PROBLEM TO WORK ON — Restate the data exactly as given and keep the pictures out.

TASK DATA Block Start

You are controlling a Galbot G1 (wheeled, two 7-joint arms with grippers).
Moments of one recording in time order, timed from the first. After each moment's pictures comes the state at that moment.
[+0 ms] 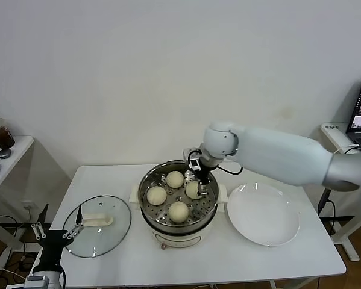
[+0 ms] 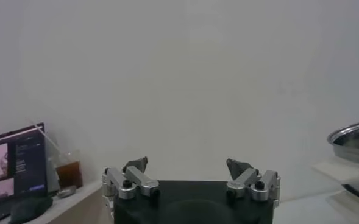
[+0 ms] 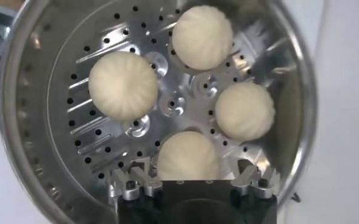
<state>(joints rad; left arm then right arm) 1.66 -1.29 -0.78 -1.99 -0.09 -0.25 -0.09 0.44 1.01 -1.14 1.46 0.31 -0.56 -0.98</state>
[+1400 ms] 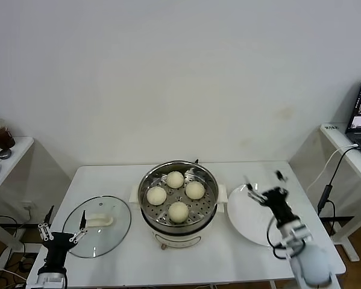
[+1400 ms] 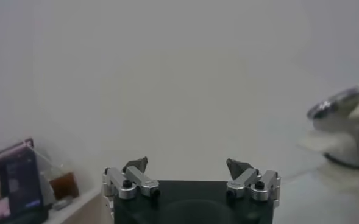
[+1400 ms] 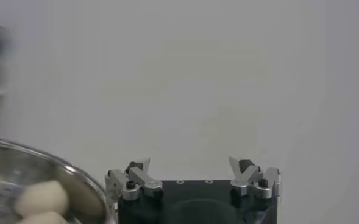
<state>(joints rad) 1.65 -1.23 -0.74 -1.89 0.36 -0.26 -0.22 -1.38 1.31 0.72 1.88 0.03 0.22 -0.22</state>
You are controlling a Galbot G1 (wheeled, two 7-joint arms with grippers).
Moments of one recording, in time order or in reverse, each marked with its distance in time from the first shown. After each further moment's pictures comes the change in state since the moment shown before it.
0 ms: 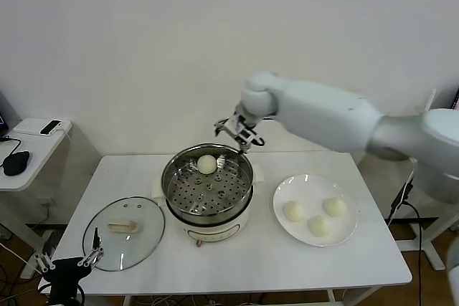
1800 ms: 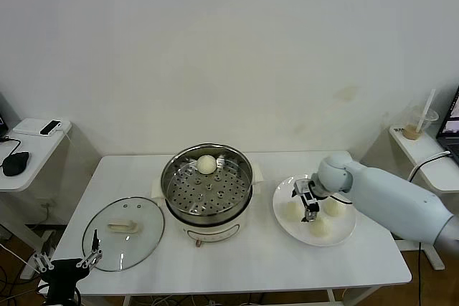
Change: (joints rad) left arm 0.016 0.012 -0.021 0.007 0.026 0.016 0.018; right arm -0.582 -0.332 0.321 0.086 -0.160 -0.269 -0.016
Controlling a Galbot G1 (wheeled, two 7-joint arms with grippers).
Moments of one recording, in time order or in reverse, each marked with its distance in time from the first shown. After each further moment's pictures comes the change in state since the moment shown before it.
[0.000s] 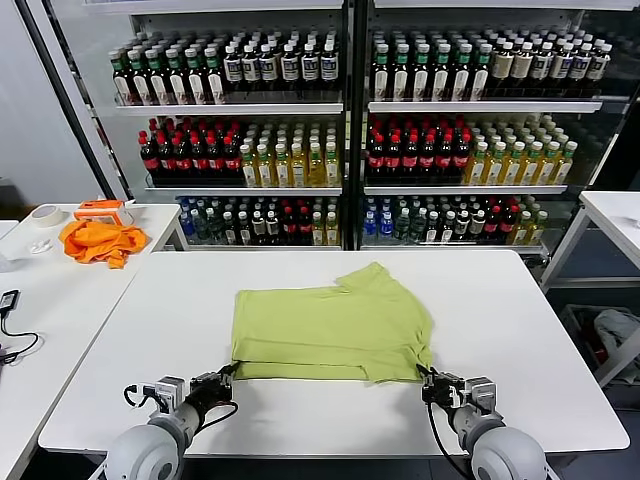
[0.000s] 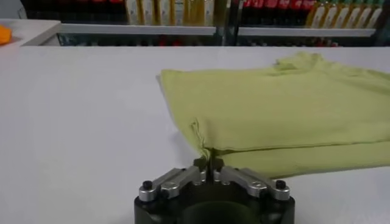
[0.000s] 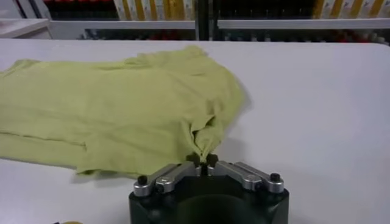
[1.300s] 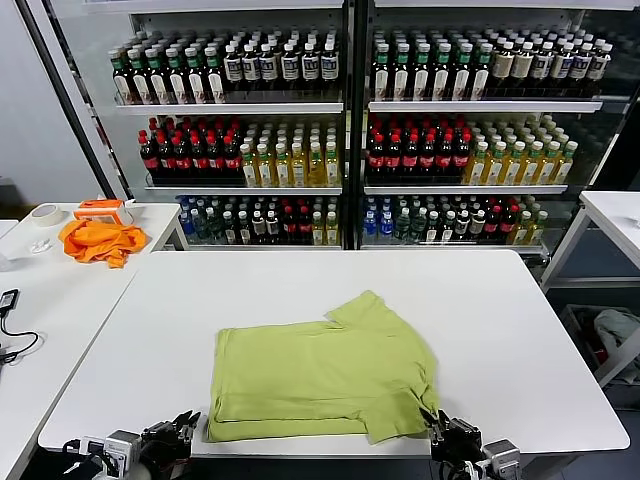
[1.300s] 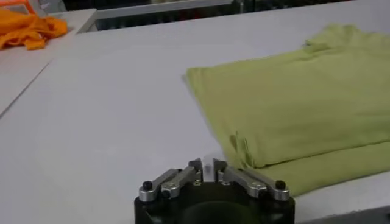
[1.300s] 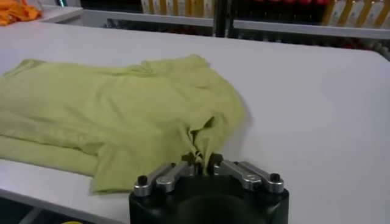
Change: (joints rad) left arm 0.429 0.042 -0.288 -0.293 0.077 0.014 -0.060; right arm -0.355 -0.065 0.143 0.283 -0.099 0.035 -0.050
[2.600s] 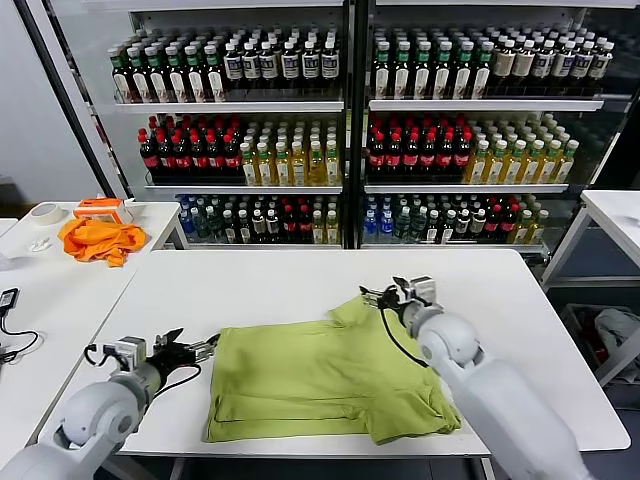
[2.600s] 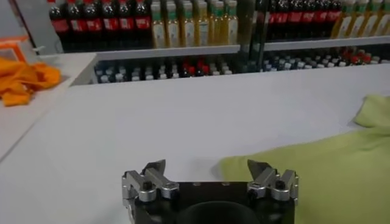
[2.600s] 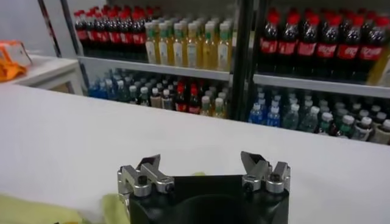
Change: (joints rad) left arm -0.632 0.082 0.290 0.437 -0.191 -0.066 0.121; right arm 1.114 0.216 -0.545 -0.843 0.160 -0.054 0.037
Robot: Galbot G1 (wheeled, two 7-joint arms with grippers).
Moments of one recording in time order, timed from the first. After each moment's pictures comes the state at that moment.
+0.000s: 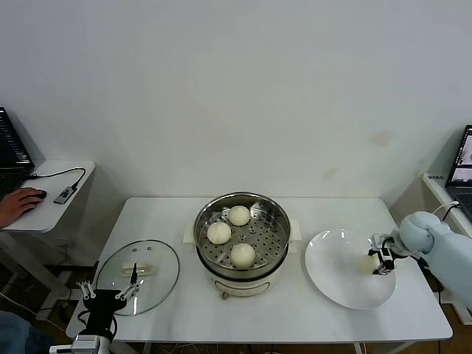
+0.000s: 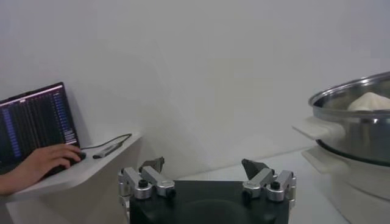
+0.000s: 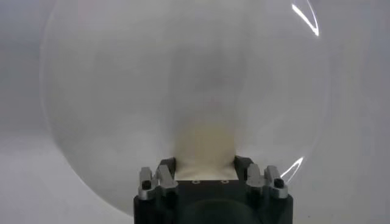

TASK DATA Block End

REPLY —
You are controlling a Galbot G1 (wheeled, two 7-joint arms with grippers).
Moments of one recording in time order, timed from the first. After each moment's pictures comes the state at that moment.
[+0 ms] 
[+0 ms] 
[+0 ms] 
<state>(joints rad; left arm then right arm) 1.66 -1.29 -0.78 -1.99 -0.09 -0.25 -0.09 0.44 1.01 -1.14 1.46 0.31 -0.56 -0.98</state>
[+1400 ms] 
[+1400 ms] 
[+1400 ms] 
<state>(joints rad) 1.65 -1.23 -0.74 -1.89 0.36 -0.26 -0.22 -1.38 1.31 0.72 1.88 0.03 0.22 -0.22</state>
You are controlling a Galbot G1 (wheeled, two 7-joint arms with grippers).
Moments of one recording, in time order or in reverse, each marked with its distance in time from the first shown. After each further moment's pictures comes the change in state since the moment shown before it.
0 ms: 
1800 ms: 
Change: (joints rad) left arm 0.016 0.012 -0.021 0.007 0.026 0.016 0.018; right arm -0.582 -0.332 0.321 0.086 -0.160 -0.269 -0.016
Controlling a Galbot G1 (wheeled, two 7-joint arms with grippers).
Moments of one recording, in time order or in reverse, each marked with its distance in time from the first shown. After each further moment's pictures comes the change in state since the moment shown before it.
[0.000s] 
[0.000s] 
[0.000s] 
[1.300s] 
[1.300s] 
[1.300s] 
Change: (joints rad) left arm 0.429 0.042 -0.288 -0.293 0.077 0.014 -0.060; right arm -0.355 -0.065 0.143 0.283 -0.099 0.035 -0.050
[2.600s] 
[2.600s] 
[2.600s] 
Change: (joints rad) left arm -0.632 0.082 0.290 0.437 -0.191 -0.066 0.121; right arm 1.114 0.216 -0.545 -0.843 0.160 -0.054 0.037
Robot: Galbot G1 (wheeled, two 7-joint arms with grippers).
Moments of one recording in time order, timed from the first. After each moment's pictures comes the state at that moment.
+0.000s: 
+0.000s: 
+0.000s: 

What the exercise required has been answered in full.